| What do Fred Tomaselli & Picasso have in Common?
Every culture has produced more artists and writers who, as a part of their times, produce work that serves to support the culture as it is. Great artists are iconoclasts that can be understood. While upending the status quo, they do it in such a way that the can be at least understood, maybe even appreciated even by those who are culturally conservative. All art should at least entertain. Entertainment is a diversion. It takes one's focus away from one's general concerns and for some measurable amount of time rivets it to itself. According to reports, Horror movies are currently providing the biggest box office. I suppose that if one is willing to suspend belief, then sitting in a darkened theater, a good horror movie could cause one to forget the threats of terrorism, war, economic woes, etc. That's what entertainment does; it takes one out of one's own preoccupations for at least a moment. It is a kind of a rest or break and that's refreshing. Entertainment comes in many forms, including puzzles, sports, watching children or animals, concerts, movies and of course, fine art. Although gallery show openings can be entertaining, sometimes it seems people are more entertained by each other than by the art. Generally we chose to be entertained. We chose to focus our attention. Sometimes our attention is drawn and captured. Some of the greatest paintings ever demand one's attention when personally viewed. Wandering through MoMA, I watch as people try to move through certain galleries on their way to an exhibit. Certain paintings grab museum visitors' attention, even briefly, no matter how familiar they are with the works. They sort of startle one all over again. They have that kind of energy and presence. Charisma. Many of these paintings were even controversial in their day. Although Picasso's Les Demoiselles d'Avignon is not something I would wish to hang in my bedroom, even if I could afford the original, still it is very difficult just to plod on past it. Van Gogh's Starry Night almost always has a small group collected around them, while other fine (but not as arresting) paintings are often ignored.

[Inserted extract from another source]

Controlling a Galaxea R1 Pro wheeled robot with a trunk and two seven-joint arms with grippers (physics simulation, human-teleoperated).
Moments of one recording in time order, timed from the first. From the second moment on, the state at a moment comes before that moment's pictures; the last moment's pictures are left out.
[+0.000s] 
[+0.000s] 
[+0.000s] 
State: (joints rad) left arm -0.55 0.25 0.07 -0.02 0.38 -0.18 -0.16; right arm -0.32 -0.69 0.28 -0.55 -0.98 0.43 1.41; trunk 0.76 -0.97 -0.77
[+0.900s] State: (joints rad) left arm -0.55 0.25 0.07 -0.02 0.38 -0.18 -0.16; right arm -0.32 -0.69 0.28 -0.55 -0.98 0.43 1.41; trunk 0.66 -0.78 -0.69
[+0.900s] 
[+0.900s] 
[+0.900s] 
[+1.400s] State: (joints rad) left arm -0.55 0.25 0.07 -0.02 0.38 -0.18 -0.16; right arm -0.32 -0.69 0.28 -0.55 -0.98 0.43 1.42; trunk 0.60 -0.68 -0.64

Why? Great works of art reach across space (hence time), communicate profoundly and change our world view. They allow us the privilege of seeing through another's eyes – a true form of intimacy. When the eyes we are permitted to see through are wise about their subject, whatever the subject, we perceive it as great art.
Great paintings seem to always embody a dichotomy of opposites into a unity. As such they mirror life, which can hold the searing grief of the loss of a beloved close relative along with the joy and wonder of seeing one's own baby grandchild at a funeral reception. For example, the dichotomy of the in-your-face bravado along side the pain and fearful hiding behind a mask of the Les Demoiselles d'Avignon . Picasso understood these prostitutes, and through his eyes we come to know them too. His depiction of their bodies is fractured, angular, hard yet naked and vulnerable, depicting their essential selves.

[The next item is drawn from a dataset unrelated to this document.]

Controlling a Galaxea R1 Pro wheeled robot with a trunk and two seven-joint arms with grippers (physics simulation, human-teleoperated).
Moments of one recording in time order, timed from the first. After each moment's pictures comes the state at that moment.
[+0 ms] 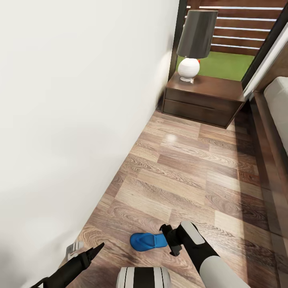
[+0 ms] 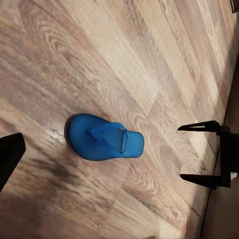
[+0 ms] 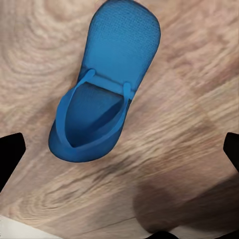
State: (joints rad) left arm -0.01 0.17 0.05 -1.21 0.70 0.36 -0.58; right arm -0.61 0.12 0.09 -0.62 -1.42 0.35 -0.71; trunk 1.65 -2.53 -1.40
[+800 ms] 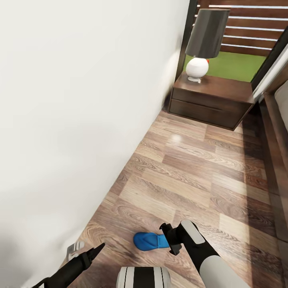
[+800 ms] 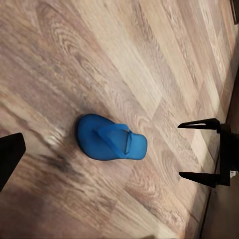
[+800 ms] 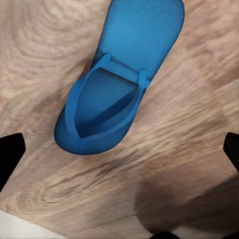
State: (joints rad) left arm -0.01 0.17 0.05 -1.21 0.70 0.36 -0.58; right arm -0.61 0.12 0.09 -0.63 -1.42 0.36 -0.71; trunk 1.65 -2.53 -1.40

Recently, I went to the Fred Tomaselli show at the James Cohan Gallery in Manhattan's downtown Chelsea district. There are a few wonderful shows of currently in the area, such as Matthew Ritchie at Andrea Rosen and Elizabeth Murray at Pace Wildenstein. Other shows might be worthy of a blog, too.
The first time I encountered Fred Tomaselli's work, it was through a middle size photo in art magazine. I thought he was very clever but fell more into design than art. Glorious and fun design for sure. Have I mentioned that I make mistakes? OK, we can let me slightly off the hook in that the size of the photo did not do that painting justice.
Fred Tomaselli creates grand worlds within worlds. He reaches beneath the beauty of an image to suggest many layers of meaning that add up to form its reality. His textures of images and nuances are fascinating. He creates wondrous dichotomies through the juxtaposition of collaged images and we see a larger realty that seems to be beautiful, until we begin to explore the tiny images that form that reality. Fred Tomaselli captures a special dichotomy that glitters with meaning, both glorious and horrific.
Tomaselli is also at times a spiritual or religious painter. Many of his overall images (created by tiny other images) deal with the creation story of Adam and Eve and Judeo-Christian symbology. In contemporary art Fred Tomaselli's work, along with Chuck Close's helped artistically inspire my work, which in its own way also deals with the small symbols of reality making up a whole. The glass is always full if we learn how to focus on the true reality.